Question

find the coordinates of the point $\frac{7}{10}$ of the way from a to b. the coordinates of the point $\frac{7}{10}$ of the way from a to b are . (type an ordered pair.)

Explanation:

Step1: Identify the coordinates of A and B

Let \(A(- 2,-8)\) and \(B(14,6)\).

Step2: Use the section - formula for x - coordinate

The formula for the x - coordinate of a point that divides the line segment joining \((x_1,y_1)\) and \((x_2,y_2)\) in the ratio \(m:n\) is \(x=\frac{mx_2+nx_1}{m + n}\). Here \(m = 7\), \(n=3\), \(x_1=-2\), \(x_2 = 14\). So \(x=\frac{7\times14+3\times(-2)}{7 + 3}=\frac{98 - 6}{10}=\frac{92}{10}=9.2\).

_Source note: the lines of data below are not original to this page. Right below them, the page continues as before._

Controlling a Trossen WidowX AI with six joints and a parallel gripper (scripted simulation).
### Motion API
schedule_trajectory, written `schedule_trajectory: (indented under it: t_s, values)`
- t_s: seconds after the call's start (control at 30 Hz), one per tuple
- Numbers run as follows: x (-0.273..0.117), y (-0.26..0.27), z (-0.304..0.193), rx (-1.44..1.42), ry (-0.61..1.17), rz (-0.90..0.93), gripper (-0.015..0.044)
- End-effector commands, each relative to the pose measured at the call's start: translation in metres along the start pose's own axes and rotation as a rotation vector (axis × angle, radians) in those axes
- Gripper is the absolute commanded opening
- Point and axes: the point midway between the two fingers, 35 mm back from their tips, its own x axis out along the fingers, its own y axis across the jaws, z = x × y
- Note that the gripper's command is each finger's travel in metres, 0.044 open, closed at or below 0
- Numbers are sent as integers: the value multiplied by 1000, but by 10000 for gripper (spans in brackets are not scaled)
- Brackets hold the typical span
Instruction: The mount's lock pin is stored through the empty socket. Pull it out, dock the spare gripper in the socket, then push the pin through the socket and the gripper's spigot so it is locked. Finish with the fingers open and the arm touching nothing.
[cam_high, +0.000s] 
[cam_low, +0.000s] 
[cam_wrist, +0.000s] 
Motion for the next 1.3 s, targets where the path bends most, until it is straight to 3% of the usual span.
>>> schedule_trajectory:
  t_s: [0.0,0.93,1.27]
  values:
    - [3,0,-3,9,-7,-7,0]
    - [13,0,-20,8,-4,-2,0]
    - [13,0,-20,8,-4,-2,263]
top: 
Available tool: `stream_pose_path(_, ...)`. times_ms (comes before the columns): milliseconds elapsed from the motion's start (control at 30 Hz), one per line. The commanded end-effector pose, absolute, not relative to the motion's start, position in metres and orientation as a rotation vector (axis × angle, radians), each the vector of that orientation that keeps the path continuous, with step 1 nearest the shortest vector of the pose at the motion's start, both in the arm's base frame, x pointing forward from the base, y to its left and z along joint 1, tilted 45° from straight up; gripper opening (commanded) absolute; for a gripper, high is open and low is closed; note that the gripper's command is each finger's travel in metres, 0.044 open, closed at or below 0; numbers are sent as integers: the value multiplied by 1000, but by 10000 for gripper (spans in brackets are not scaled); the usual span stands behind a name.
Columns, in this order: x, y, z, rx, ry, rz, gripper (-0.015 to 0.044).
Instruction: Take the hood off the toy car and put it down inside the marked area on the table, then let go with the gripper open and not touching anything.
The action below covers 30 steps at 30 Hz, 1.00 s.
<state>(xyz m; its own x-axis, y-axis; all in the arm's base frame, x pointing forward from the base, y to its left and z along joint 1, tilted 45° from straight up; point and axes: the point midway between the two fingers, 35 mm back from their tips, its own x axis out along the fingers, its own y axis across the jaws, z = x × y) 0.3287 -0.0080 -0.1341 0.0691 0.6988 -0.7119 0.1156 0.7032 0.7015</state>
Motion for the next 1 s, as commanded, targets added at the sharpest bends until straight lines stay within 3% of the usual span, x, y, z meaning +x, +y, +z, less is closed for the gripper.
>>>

Step3: Use the section - formula for y - coordinate

The formula for the y - coordinate of a point that divides the line segment joining \((x_1,y_1)\) and \((x_2,y_2)\) in the ratio \(m:n\) is \(y=\frac{my_2+ny_1}{m + n}\). Here \(m = 7\), \(n = 3\), \(y_1=-8\), \(y_2=6\). So \(y=\frac{7\times6+3\times(-8)}{7 + 3}=\frac{42-24}{10}=\frac{18}{10}=1.8\).

Answer:

\((9.2,1.8)\)